I mentioned in an earlier post that applications with manifests that require Administrator privileges will show up with an overlay icon of the shield on their exe icon in Windows Explorer. Applications with manifests that deny needing Administrator privileges will not get the icon. What about applications without manifests? Well, among other things some Vista heuristics come into play. I found some really old executables (15 year old games) and did a little experiment. Obviously these are manifestless apps. I copied Tetris.exe and renamed the copy Setup.exe. That's all I did. The timestamp is still unchanged.

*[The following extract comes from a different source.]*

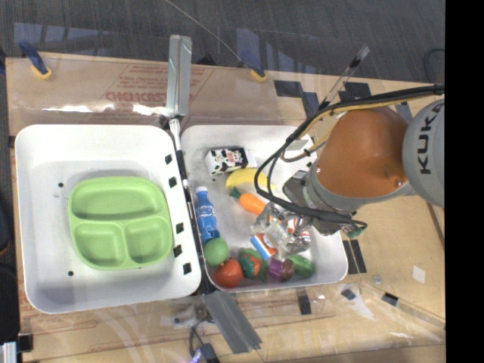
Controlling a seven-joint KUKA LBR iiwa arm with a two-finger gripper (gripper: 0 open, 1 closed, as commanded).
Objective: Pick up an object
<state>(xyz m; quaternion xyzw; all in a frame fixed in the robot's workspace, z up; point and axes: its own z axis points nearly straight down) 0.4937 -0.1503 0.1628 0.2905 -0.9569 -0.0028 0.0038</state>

But there's a fairly obvious difference as a result of the rename:
If the file name contains Setup, Patch, or some other magic strings then you will get the overlay and you will be prompted for elevation consent when you run it. (If you're curious, Tetris plays just the same elevated.) Then something fun happens. After you run a file called Setup.exe, if your program files directory is unchanged, your registry is unchanged, your System32 directory is unchanged etc, something is probably wrong. Well, not if you're just playing Tetris, but if the plan was to install something, there's a good chance it didn't install. So Vista says:
If you let it try again, it actually uses Group Policy to store extra information about this application - including whether it needs to elevate or not, should be lied to about Windows version, and other settings you can find on the Compatibility tab of the properties:
Why do you care? You care if Vista has wrongly guessed that an app of yours needs to elevate, and prompts you every time. Understanding these heuristics gets you closer to being able to clear away that overlay icon for your not-administrative-at-all application.